Пушка выстрелила в направлении учительской, где был лазарет, стена была пробита, и один из наших гимназистов был ранен. Остальные немедленно выкинули белый флаг, и директор Иван Иванович, который жил тут же и тоже был обстрелян, пошел вести мирные переговоры за своих воспитанников, да и за себя лично, потому что как директор и домовладелец он был ответственен за происшедшее.
Потом он рассказывал, что когда он вышел, то некий «провокатор» выстрелил в него из револьвера и ранил его в ногу. Может быть, никакого провокатора и не было, а была простая неопытность «восставших» в обращении с огнестрельным оружием. Как бы то ни было, все были арестованы, начиная с Ивана Ивановича.

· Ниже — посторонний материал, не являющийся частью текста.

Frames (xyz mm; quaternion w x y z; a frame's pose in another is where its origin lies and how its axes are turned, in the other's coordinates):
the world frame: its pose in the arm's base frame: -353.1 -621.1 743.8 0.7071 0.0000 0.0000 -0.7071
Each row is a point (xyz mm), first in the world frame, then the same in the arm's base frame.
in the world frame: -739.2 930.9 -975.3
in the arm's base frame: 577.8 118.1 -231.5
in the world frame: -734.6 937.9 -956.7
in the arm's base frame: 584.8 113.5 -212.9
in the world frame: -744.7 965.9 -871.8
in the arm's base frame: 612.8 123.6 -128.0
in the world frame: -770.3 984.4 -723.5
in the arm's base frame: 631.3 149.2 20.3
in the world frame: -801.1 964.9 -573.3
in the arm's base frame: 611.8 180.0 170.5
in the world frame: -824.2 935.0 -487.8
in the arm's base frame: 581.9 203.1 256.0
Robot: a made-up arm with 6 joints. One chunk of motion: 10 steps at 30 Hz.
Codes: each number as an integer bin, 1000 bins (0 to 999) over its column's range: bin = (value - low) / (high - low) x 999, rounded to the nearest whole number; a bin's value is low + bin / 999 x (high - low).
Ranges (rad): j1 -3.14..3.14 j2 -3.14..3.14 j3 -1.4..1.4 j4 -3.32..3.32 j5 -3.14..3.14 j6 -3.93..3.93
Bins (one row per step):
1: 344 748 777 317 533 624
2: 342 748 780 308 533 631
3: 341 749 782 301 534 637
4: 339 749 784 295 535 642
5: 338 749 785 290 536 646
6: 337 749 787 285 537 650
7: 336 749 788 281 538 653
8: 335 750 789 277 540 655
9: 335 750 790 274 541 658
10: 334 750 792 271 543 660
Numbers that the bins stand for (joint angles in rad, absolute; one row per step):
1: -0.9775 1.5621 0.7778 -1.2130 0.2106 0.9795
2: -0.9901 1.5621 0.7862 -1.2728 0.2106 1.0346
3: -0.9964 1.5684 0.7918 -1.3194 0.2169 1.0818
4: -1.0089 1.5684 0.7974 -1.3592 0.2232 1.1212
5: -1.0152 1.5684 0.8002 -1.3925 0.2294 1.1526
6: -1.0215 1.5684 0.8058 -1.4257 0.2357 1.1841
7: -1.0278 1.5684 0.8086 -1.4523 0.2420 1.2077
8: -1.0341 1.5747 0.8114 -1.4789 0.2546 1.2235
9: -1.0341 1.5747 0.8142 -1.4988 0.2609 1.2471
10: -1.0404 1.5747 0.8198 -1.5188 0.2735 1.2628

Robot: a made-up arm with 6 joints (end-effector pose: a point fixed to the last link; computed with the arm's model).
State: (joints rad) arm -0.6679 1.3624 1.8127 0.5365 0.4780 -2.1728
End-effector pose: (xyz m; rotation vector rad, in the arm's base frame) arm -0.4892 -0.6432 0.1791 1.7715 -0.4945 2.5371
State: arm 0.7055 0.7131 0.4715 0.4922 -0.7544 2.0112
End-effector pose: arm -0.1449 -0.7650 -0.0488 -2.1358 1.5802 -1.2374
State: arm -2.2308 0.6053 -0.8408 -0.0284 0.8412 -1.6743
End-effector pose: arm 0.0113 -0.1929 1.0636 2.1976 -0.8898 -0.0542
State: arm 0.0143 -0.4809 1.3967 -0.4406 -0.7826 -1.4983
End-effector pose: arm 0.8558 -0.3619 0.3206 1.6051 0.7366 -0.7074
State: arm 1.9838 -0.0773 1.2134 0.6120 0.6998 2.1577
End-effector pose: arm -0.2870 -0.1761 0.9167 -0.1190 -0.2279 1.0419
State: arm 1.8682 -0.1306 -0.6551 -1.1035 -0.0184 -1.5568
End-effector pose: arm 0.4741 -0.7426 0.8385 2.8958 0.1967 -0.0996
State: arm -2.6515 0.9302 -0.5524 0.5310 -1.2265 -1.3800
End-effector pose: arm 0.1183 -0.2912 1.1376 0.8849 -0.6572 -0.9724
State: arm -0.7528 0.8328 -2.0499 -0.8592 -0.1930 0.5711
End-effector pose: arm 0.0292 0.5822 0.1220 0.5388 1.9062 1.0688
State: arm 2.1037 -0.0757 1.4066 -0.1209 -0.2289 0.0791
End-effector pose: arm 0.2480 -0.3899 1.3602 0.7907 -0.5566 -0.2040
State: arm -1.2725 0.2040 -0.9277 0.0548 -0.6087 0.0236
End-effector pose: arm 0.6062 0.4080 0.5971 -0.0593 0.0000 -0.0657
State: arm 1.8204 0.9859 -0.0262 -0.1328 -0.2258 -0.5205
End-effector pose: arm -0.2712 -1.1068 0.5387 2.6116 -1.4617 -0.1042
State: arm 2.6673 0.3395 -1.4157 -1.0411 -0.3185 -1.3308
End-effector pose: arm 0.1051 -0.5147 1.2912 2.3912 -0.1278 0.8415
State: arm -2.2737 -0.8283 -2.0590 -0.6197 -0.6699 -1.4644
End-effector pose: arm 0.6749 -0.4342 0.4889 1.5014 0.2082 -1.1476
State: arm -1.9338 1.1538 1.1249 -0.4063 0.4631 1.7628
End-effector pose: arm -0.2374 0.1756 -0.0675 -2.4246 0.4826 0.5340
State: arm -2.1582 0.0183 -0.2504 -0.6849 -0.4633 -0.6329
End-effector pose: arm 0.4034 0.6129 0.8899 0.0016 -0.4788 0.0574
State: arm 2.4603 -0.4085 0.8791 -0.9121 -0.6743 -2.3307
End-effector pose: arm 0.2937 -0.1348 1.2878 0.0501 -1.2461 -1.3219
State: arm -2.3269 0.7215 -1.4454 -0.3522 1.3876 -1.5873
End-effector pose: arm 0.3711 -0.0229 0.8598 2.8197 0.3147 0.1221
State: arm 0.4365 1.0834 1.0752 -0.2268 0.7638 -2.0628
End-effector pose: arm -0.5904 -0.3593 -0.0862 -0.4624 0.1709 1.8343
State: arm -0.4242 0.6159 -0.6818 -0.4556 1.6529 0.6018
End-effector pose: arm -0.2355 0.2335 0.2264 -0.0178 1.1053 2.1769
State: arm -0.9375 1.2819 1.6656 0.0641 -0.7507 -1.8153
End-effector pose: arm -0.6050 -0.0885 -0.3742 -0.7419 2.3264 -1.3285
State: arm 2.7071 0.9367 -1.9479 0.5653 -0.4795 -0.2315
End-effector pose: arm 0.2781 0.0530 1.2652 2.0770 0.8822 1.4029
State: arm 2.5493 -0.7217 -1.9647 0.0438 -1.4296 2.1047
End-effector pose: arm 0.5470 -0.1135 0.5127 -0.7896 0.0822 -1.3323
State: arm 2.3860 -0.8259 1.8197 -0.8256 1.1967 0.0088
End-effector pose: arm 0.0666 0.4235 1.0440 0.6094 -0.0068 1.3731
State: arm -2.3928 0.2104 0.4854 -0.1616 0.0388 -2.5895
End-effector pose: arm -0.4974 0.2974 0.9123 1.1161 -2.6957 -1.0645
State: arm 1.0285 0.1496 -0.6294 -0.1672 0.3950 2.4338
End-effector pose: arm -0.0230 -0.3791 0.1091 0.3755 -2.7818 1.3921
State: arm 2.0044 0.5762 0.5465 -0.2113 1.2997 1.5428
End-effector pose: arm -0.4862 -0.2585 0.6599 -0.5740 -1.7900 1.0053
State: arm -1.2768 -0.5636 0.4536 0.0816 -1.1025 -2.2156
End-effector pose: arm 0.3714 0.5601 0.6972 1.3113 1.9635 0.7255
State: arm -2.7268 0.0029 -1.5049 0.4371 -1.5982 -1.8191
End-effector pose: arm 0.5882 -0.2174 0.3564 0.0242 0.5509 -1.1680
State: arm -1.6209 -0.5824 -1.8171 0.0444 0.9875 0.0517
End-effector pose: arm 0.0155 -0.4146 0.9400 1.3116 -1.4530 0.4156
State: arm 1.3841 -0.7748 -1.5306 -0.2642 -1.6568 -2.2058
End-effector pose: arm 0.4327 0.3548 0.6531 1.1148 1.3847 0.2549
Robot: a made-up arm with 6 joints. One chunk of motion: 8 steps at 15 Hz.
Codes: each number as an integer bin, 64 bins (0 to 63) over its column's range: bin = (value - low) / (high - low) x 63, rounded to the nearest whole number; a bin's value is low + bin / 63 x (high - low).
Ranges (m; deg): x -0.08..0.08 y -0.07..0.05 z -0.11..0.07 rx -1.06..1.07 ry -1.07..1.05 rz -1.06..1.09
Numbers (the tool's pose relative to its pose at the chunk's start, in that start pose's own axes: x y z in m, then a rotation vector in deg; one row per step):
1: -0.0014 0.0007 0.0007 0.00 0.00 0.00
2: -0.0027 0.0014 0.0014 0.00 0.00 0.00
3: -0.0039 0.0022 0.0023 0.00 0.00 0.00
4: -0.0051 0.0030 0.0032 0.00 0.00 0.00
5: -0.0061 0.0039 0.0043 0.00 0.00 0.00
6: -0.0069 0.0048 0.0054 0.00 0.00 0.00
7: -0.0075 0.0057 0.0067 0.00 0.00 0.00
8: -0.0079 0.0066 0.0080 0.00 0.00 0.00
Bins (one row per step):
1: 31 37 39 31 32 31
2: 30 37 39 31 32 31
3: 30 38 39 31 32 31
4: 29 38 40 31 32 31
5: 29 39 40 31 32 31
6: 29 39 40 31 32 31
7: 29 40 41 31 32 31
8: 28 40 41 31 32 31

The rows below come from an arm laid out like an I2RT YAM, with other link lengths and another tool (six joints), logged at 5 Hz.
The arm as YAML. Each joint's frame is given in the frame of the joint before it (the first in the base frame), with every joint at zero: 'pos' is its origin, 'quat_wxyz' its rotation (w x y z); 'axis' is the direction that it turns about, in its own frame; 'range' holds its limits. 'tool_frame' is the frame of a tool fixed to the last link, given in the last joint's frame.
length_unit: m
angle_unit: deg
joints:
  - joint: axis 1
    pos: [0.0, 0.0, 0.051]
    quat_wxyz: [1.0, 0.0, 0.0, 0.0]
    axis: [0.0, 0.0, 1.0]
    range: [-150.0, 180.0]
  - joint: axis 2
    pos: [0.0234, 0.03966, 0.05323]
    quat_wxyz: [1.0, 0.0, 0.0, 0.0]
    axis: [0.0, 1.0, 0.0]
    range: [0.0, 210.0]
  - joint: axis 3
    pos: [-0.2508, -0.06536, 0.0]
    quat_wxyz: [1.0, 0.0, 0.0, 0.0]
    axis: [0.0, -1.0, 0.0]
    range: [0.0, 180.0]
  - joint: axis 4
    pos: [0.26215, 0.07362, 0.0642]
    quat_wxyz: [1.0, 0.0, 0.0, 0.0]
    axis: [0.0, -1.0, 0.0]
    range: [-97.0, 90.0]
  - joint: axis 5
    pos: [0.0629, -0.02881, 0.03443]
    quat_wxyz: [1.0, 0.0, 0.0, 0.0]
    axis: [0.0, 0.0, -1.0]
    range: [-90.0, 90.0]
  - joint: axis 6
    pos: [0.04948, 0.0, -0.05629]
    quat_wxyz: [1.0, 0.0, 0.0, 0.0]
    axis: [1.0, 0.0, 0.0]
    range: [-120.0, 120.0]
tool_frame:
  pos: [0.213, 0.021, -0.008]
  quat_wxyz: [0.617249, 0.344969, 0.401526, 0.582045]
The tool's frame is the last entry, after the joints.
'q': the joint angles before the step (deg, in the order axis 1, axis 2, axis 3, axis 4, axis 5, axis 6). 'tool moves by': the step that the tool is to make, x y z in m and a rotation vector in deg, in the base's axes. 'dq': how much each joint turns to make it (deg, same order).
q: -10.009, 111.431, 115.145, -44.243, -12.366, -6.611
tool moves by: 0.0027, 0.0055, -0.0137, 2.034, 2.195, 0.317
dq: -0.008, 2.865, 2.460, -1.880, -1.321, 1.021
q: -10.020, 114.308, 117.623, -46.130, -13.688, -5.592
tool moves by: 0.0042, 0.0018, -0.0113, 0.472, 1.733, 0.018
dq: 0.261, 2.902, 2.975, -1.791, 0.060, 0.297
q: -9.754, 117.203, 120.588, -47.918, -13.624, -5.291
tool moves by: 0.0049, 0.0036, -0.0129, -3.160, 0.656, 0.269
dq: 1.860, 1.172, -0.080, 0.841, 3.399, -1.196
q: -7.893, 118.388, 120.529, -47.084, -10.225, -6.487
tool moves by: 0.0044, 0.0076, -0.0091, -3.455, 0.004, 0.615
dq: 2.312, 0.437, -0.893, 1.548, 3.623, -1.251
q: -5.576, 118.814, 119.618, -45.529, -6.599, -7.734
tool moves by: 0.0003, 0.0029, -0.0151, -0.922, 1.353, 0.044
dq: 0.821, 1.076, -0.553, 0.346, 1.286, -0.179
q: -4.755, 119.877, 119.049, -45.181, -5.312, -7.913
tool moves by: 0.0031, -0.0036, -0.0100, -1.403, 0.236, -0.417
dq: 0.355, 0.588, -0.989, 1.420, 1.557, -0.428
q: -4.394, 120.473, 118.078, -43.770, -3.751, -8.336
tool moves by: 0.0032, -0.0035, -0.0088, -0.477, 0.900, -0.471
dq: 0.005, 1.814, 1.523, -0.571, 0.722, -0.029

Так он пострадал за свою левизну. Страдание, впрочем, не было велико. В камеру, куда его посадили, он пригласил своего знакомого художника, и тот написал маслом его портрет – сидит Иван Иваныч на тюремной койке в желтых ботинках и розовой сорочке… Его скоро выпустили под залог, обязав невыездом… до суда. Чтобы внести залог, он заложил свой дом по второй закладной. Портрет им был вставлен в раму, украшенную осколками той шрапнели, которая пробила стену его дома. Одним словом, весь этот эпизод был «художественно оформлен» и революционно преподнесен.
Вскоре он, однако, вовсе исчез из России, несмотря на залог и на подписку о невыезде. Когда дело было назначено к слушанию, выяснилось, что залоговая квитанция, которую он внес в прокуратуру, была «липовая», – и прокурор с товарищами заплатили десять тысяч рублей из своих карманов.
Казалось бы, тут что-то не совсем «увязывается» с моральным кодексом – но я отлично помню, что никто из знавших обстоятельства дела тогда не осуждал Ивана Ивановича – напротив, все были в полном восторге, как он провел «царских чиновников» и «царский суд». Фиддер был уже в Швейцарии, и ему туда даже послали поздравление с успешным избавлением от опасности.
Мы встретились уже в эмиграции в Ницце. Он был уже преклонных лет, но все такой же бодрый и деятельный и такой же оптимист. Одного из его сыновей, который учился в нашем реальном училище, я иногда встречаю: он стал чем-то вроде «странника»: ходит с котомкой по Франции и распространяет какие-то религиозные брошюры. Ушел целиком в богоискательство и… прекрасно играет на фортепиано сочинения Скрябина.